Records from a data source
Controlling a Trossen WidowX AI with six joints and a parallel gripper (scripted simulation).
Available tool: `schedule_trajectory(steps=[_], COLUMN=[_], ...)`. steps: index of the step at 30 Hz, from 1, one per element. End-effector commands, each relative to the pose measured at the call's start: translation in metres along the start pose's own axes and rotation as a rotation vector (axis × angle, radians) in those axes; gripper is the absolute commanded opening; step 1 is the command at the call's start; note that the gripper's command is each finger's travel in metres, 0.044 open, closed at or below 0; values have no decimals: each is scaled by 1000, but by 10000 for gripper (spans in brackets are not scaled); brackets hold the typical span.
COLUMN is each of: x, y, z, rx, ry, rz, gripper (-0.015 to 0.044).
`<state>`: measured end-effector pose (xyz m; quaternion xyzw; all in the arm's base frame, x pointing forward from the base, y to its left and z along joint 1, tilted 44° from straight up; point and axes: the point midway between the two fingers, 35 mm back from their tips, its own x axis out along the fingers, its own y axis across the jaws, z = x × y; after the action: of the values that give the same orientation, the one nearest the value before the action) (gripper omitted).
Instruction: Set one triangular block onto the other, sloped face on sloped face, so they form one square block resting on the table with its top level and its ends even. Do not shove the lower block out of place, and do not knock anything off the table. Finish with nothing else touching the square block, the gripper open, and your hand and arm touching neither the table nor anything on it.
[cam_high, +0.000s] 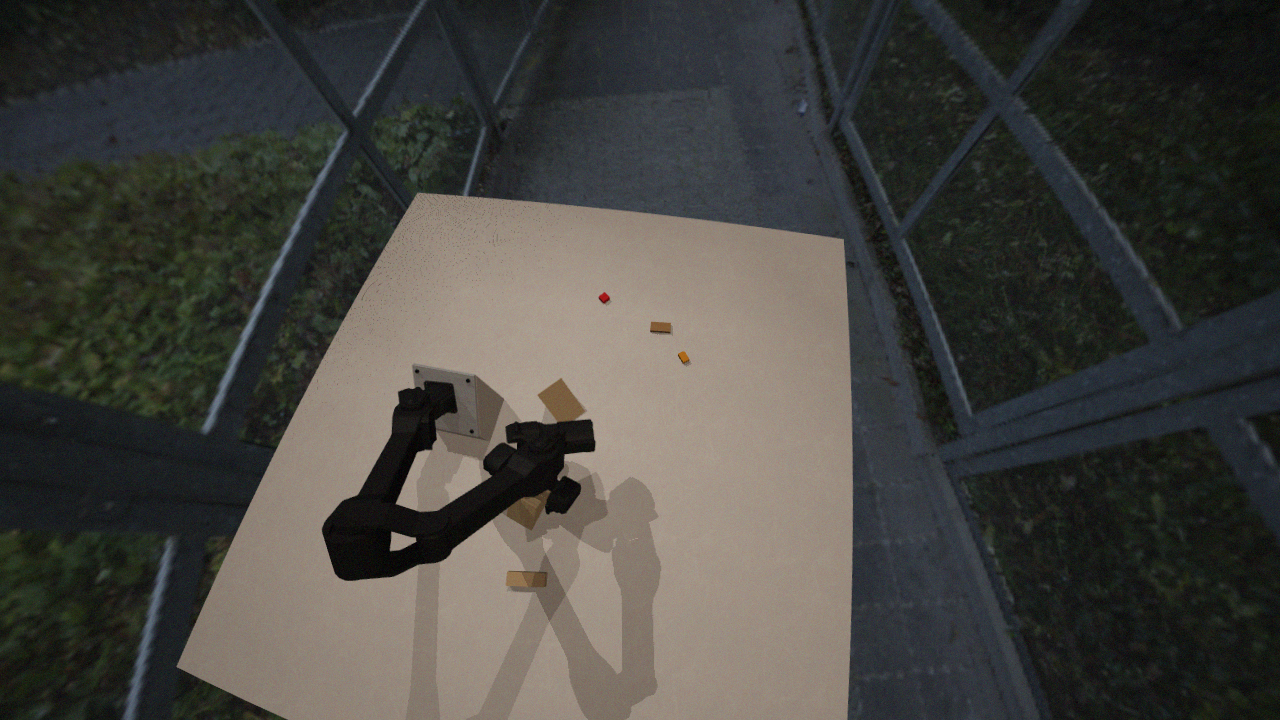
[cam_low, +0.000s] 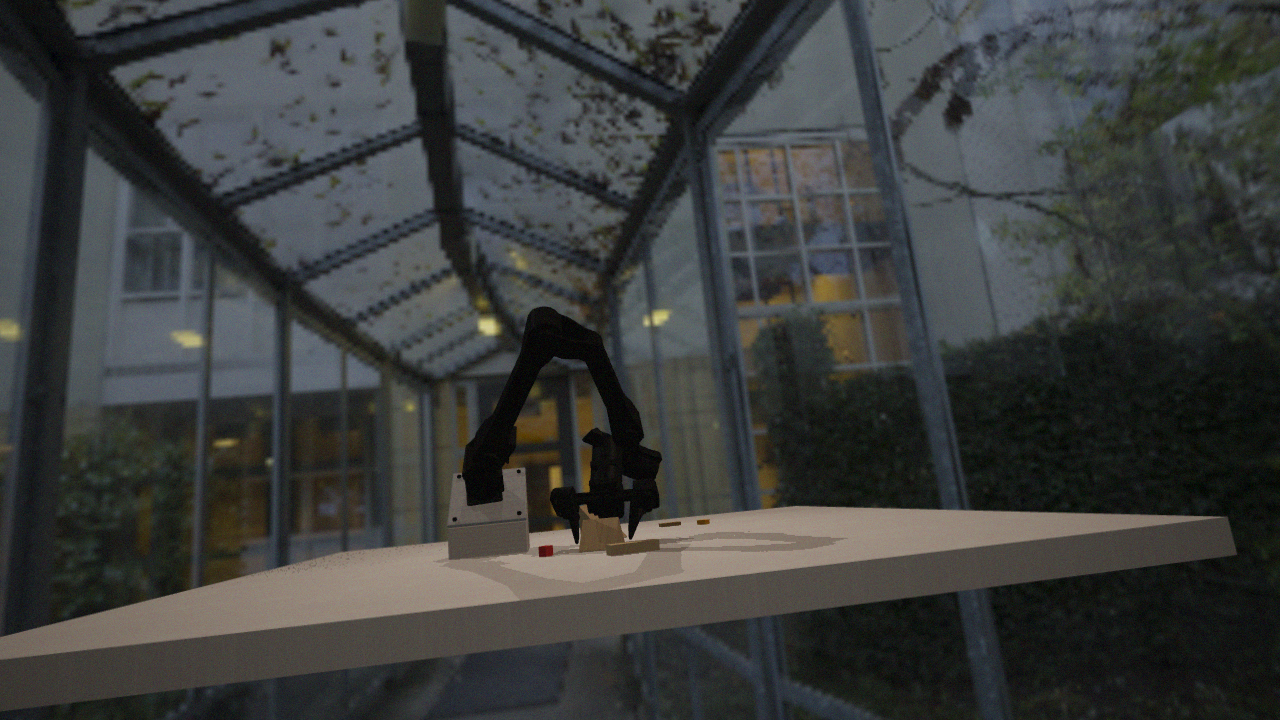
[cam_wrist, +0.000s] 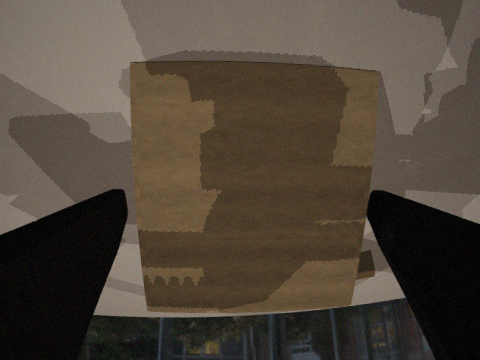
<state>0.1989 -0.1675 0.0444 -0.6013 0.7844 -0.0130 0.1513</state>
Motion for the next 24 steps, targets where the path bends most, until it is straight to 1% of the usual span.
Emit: schedule_trajectory(steps=[1,9,14,23,24], x=[2,2,2,2,2], y=[2,2,1,1,1], z=[-2,-2,-1,-1,-1], rx=[-5,-5,2,2,2], ry=[9,9,4,4,4], rz=[-4,-4,-2,-2,-2], gripper=[440,440,309,249,222])
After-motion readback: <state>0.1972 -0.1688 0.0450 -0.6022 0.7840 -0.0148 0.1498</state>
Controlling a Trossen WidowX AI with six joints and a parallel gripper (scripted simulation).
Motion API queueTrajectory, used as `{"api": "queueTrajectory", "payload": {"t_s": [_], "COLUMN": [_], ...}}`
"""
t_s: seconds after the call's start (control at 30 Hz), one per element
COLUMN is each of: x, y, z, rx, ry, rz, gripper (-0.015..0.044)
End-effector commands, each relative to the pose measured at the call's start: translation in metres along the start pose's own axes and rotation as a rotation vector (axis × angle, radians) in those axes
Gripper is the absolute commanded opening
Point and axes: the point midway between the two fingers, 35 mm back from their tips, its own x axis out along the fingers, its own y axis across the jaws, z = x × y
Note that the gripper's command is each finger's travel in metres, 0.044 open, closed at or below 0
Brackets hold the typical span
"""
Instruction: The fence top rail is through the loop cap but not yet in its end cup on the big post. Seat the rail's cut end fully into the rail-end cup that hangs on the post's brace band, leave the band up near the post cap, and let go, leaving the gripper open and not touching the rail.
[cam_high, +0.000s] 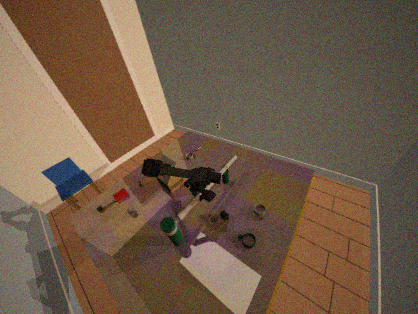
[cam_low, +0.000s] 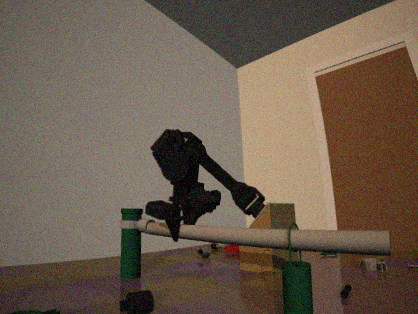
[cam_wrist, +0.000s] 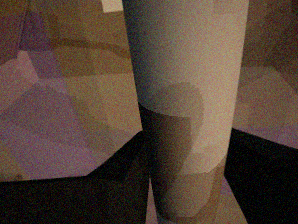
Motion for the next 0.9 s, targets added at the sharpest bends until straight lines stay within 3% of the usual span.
{"api": "queueTrajectory", "payload": {"t_s": [0.0, 0.87], "x": [-0.001, -0.0097], "y": [-0.0003, -0.0027], "z": [-0.0014, 0.0063], "rx": [0.006, 0.006], "ry": [-0.001, -0.002], "rz": [-0.004, -0.004], "gripper": [0.0, 0.0]}}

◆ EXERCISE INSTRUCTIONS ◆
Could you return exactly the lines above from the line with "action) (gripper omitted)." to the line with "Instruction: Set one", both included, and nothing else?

◆ SOLUTION FOR THIS PROBLEM ◆
`<state>`: measured end-effector pose (xyz m; quaternion xyzw; all in the arm's base frame, x pointing forward from the base, y to its left and z along joint 1, tilted 44° from straight up; point and axes: the point midway between the two fingers, 35 mm back from their tips, its own x axis out along the fingers, its own y axis across the jaws, z = x × y; after the action: of the values that give the same orientation, the one nearest the value before the action) (gripper omitted).
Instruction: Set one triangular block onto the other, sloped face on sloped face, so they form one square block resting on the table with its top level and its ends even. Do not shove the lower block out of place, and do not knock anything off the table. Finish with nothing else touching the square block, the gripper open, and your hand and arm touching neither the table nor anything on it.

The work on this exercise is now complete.